FIG. 1 is a basic configuration diagram of the present invention, FIG. 2 is a configuration diagram of one embodiment, FIG. 3 is a flowchart showing the processing performed in this embodiment, and FIG. 4 is a diagram showing the intake pipe from the engine speed NE. A graph corresponding to a map for determining a predetermined pressure P is shown. 1... Internal combustion engine 9... Water temperature sensor 10... Throttle valve 11... Throttle opening sensor 14... Intake pressure sensor 18... Rotation angle sensor (rotation speed sensor) 20...
Electronic control circuit 21...Diagnosis control circuit 22...Vehicle speed sensor abnormality warning lamp 23...Air conditioner switch 24...Vehicle speed sensor

Claims (1)

[Scope of Claims] 1. A vehicle speed system equipped with a vehicle that uses an internal combustion engine as a driving force source and includes at least intake pipe pressure detection means for the engine, rotational speed detection means for the engine, and temperature detection means for the engine.
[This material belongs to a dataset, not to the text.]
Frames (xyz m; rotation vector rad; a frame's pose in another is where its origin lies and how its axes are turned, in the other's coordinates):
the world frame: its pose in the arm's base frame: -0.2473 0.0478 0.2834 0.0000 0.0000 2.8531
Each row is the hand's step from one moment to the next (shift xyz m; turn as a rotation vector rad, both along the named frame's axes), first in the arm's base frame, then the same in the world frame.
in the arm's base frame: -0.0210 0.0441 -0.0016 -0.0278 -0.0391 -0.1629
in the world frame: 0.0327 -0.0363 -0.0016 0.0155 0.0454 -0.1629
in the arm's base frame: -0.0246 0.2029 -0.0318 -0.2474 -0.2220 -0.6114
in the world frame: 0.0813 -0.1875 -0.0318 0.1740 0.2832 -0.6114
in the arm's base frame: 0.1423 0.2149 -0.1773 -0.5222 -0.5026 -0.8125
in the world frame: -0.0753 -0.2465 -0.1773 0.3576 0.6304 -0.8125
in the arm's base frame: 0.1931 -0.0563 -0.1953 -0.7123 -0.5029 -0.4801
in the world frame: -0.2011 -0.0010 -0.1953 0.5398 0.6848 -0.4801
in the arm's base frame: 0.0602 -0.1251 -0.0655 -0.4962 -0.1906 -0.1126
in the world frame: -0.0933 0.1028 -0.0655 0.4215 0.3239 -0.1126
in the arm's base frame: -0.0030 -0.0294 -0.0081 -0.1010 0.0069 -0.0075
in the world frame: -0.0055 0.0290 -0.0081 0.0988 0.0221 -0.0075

In the abnormality detection device of the detection means, the pressure determination means determines whether the intake pipe pressure detected by the intake pipe pressure detection means is equal to or higher than a predetermined pressure; A rotational speed determining means for determining whether the vehicle speed is equal to or higher than the vehicle speed; a temperature determining means for determining whether the temperature detected by the temperature detecting means is equal to or higher than a predetermined temperature; and a temperature determining means for determining whether the vehicle speed detected by the vehicle speed detecting means is zero or not. vehicle speed determination means for determining whether the pressure determination means is correcting the predetermined pressure used by the pressure determination means in accordance with the rotation speed detected by the rotation speed detection means; the pressure determination means, the rotation speed determination means, An abnormality detecting device for a vehicle speed detecting means, comprising: a determining means for determining that the vehicle speed detecting means is abnormal when each determination in the temperature determining means and the vehicle speed determining means is satisfied at the same time. 2. The vehicle speed detecting means according to claim 1, wherein the determining means is configured to determine that the vehicle speed detecting means is abnormal when each determination is satisfied simultaneously for a predetermined period of time. Anomaly detection device.